Your objective. In the entries below, find the lines that contain the word "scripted" and copy them.

Task input.
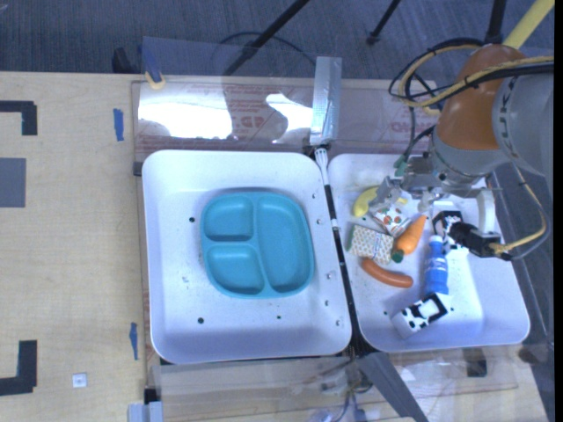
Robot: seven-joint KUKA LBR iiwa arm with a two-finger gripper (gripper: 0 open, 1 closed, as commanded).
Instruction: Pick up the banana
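While the banana (364, 202) lies at the upper left of the right bin (506, 319), just beside a patterned packet (373, 243) and a carrot (408, 236), I hang my gripper (392, 193) right over it. Whether my fingers are spread, I cannot tell. I judge this the reach; next I must settle around the banana alone.

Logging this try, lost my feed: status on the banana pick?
Tool low over right bin, at the banana. No grasp confirmed. Carrot and patterned packet crowd it.
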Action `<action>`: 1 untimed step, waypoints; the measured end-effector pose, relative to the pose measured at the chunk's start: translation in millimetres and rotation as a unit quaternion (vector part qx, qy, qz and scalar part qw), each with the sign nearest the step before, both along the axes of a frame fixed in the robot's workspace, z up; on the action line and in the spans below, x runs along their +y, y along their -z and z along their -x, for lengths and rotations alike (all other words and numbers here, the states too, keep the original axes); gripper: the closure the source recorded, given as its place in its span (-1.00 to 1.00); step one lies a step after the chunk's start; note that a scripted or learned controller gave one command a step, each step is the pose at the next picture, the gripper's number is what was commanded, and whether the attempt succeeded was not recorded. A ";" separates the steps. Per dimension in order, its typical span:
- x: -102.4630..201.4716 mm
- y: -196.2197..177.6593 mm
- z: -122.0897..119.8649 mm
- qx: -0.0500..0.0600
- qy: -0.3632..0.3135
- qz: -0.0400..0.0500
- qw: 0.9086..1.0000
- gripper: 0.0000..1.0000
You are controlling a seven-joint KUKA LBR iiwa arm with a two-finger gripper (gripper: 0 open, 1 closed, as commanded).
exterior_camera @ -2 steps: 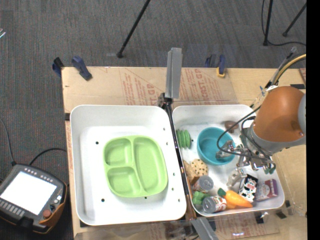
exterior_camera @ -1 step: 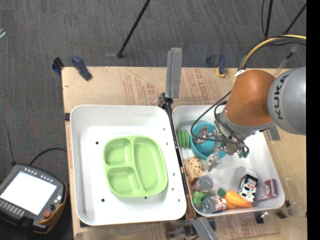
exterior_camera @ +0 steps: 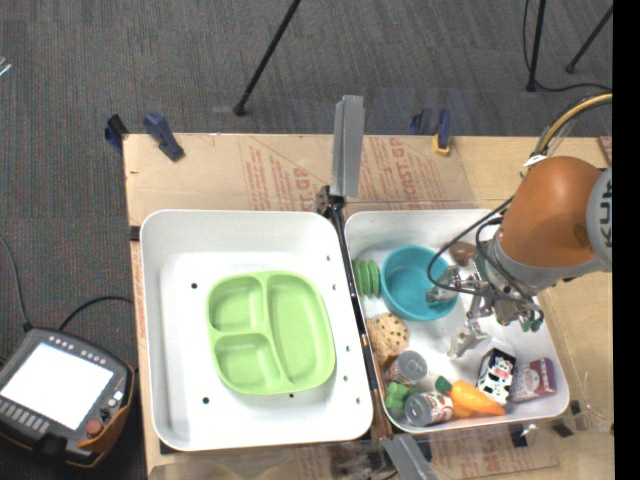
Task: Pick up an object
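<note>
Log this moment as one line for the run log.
arm: over right bin | gripper: hovering near teal bowl, nothing held | left bin: green divided plate | pick: not yet done

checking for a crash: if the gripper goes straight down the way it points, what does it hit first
Probably the bare floor of the right bin: the gripper points down between the blue bowl and cow-print carton. Depth is unclear.

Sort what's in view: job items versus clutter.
Job: gripper; pickable things in the right bin: blue bowl, cookie, two cans, carrot, cow carton.
Lying about: green tray in left bin, pendant, clamps.
</note>
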State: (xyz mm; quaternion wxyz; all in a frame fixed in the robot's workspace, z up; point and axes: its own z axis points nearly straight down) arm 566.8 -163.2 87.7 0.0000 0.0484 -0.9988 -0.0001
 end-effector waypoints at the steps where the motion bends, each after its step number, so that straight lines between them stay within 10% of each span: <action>1: 77.4 -1.3 -45.6 -0.002 0.042 0.002 0.999 -1.00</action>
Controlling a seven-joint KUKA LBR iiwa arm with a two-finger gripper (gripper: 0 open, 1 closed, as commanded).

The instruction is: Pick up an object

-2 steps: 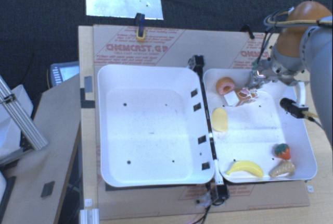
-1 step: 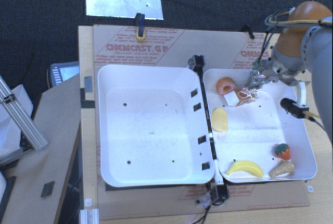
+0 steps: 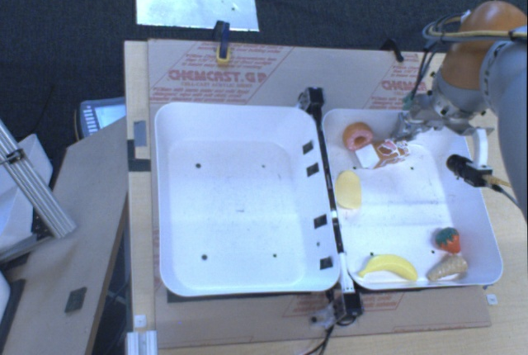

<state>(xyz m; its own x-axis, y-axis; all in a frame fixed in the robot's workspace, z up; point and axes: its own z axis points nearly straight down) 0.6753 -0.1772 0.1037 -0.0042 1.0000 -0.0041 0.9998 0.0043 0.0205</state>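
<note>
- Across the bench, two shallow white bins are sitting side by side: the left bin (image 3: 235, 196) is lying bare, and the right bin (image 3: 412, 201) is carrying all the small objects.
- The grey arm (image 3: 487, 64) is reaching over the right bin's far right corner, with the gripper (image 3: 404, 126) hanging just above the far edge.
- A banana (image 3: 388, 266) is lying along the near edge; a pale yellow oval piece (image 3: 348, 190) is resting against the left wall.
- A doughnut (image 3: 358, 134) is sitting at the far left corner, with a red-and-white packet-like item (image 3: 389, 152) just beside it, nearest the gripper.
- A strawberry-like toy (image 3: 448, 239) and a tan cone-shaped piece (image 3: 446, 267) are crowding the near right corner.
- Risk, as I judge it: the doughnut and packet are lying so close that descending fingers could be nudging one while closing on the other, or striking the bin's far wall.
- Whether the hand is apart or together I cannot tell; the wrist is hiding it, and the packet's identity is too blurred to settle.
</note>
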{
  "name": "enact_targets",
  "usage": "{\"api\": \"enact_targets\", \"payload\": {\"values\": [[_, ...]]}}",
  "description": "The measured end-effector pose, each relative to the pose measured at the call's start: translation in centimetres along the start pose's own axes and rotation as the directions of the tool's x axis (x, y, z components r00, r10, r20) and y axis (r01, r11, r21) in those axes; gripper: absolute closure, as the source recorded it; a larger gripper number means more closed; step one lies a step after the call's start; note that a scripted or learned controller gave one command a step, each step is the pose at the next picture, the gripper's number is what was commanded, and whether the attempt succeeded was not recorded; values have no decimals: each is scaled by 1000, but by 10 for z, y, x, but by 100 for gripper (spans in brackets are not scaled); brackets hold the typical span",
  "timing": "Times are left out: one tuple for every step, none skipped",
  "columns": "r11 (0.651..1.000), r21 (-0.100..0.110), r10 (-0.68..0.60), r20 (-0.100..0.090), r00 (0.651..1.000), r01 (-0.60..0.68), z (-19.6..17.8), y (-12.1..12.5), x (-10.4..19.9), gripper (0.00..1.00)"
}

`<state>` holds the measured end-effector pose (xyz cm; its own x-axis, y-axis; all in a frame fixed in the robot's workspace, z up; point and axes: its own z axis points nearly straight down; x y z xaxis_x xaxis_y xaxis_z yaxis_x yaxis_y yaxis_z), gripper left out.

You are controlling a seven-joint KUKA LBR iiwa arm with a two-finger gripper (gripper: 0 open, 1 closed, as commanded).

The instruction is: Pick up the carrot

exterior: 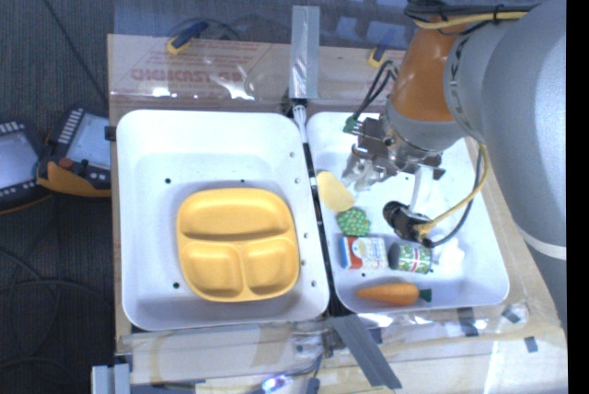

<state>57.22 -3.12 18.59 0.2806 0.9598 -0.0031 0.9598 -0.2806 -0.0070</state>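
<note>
There are two white bins side by side. The left bin (147,153) has one yellow plate (239,243) in it. The plate has three parts.

The right bin (479,277) has five small things in it, and I will say where each one is from the carrot (391,294). There is one carrot. It is orange with a bit of green at its right end, and it lies flat by the front wall of the right bin. Nothing is touching it.

Just behind the carrot sit two things side by side. One is a little carton (363,252) in red and white, a bit to the left. One is a can (411,258) lying on its side, a bit to the right. Both have labels, but the words are too small to read.

Behind the carton, further from the carrot, is one bumpy green thing (352,220). Past that is one pale yellow thing (333,192), by the wall between the bins.

The gripper (368,169) is well behind the carrot, up near the back of the right bin, above the yellow and green things. I cannot tell what the pincer is doing.

Behind the left bin is a brown board (193,75) with red writing. It is too faint to read.
</note>
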Motion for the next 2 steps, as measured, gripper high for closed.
{"api": "enact_targets", "payload": {"values": [[962,0,273,2,962,-273,-18,-51,-7,100],[813,1,582,3,813,-582,7,-93,15,100]]}}
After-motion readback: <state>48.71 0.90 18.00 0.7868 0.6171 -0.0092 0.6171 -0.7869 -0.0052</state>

Exercise answer.
Action `<action>`: 1 untimed step, waypoints; the measured end-effector pose, relative to the pose measured at the chunk's start: translation in millimetres and rotation as a unit quaternion (vector part qx, qy, qz and scalar part qw), each with the sign nearest the step before, both along the axes of a frame fixed in the robot's workspace, z up; on the action line and in the spans below, x runs along their +y, y along their -z and z along their -x, for lengths and rotations alike (all other words and numbers here, the states too, keep the original axes); gripper: the closure the source recorded, given as its place in its span (-1.00 to 1.00); step one lies a step after the chunk's start; note that a scripted or learned controller gave one command a step, each step is the pose at the next picture, the gripper's number is what was commanded, and whether the attempt succeeded was not recorded. A ";" separates the steps. Per dimension in order, its typical span:
  "description": "The measured end-effector pose, each relative to the pose measured at the call's start: translation in centimetres along the start pose's own axes and rotation as the directions of the tool's x axis (x, y, z components r00, r10, r20) and y axis (r01, r11, r21) in those axes; gripper: absolute closure, as the source recorded it; a larger gripper number means more closed; step one lies a step after the call's start; note that a scripted or learned controller gave one command a step, each step is the pose at the next picture, the gripper's number is what was commanded, and whether the attempt succeeded was not recorded; values have no decimals: each is scaled by 1000, but by 10 for z, y, x, but by 100 for gripper (spans in brackets are not scaled); brackets hold the typical span",

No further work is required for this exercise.